We stayed at that table until it was time for me to go, but she stopped me. 

“Wait. Can I give you something?”

I took the book carefully from her hands, running my thumb across its laminated title. 

“I bought it because it’s about hope and overcoming hardships, and accepting that all we have is the present, this moment, and… and I think those are going to be some important things for us to remember. Both of us.”

I kissed her, hard, and I made sure she knew I would miss her dearly, for I do and I will, and now I am here in the bathroom stall at three o’clock in the morning, listening to the fat boy who is probably unaware of my presence, chewing. 

The surprise in his face is evident when I open the door and set my duffel bag by the sink. He dumps the rest of whatever it is he was eating in the trash and joins me in rinsing his hands, then positions himself in front of the mirror. I wait for him to go, but now he’s adjusting the greasy strands of hair on his melon-shaped head, and no, I do not know this boy; I just hate the way he’s standing here in the mirror instead of leaving. 

“Bro,” I say, turning from the sink. “It’s not that deep. Just go.”

He just glances at me and says stupidly, “Huh?”

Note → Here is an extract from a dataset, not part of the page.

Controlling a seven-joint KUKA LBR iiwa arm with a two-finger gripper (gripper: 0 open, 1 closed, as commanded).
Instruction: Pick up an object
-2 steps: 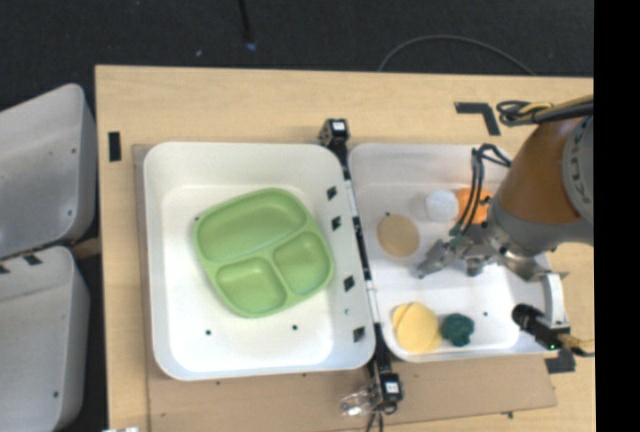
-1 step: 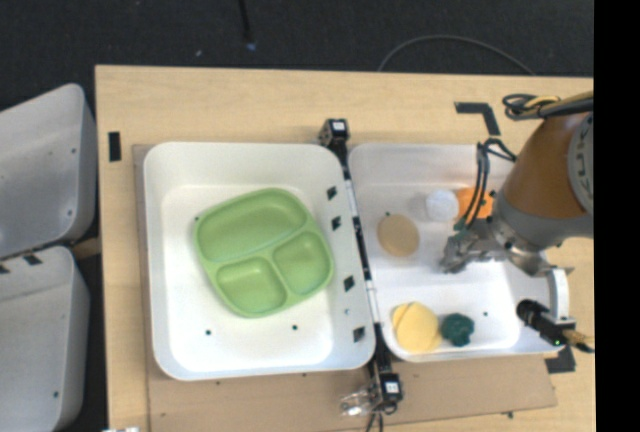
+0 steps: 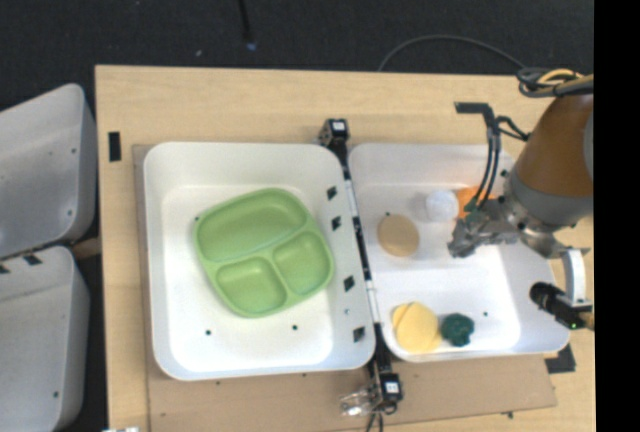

“Man,” I say, “everybody thinks they’re everything. It is three in the morning right now, bro, and even if it wasn’t… I bet you three people total notice you today, and I bet you only one of them is going to give a single fuck about your appearance.”

I don’t wait for him to respond before I take my bag from the ground and push my way through the steel-handled door. I find a bench outside on the side of the mainroad, under the stars and the moon, all the open possibilities of the universe, and there is a lot of uncertainty in my heart at this moment, but I am smiling. There is a lot to be unsure about in this life, but the mystery of the adventure is what makes it so exciting.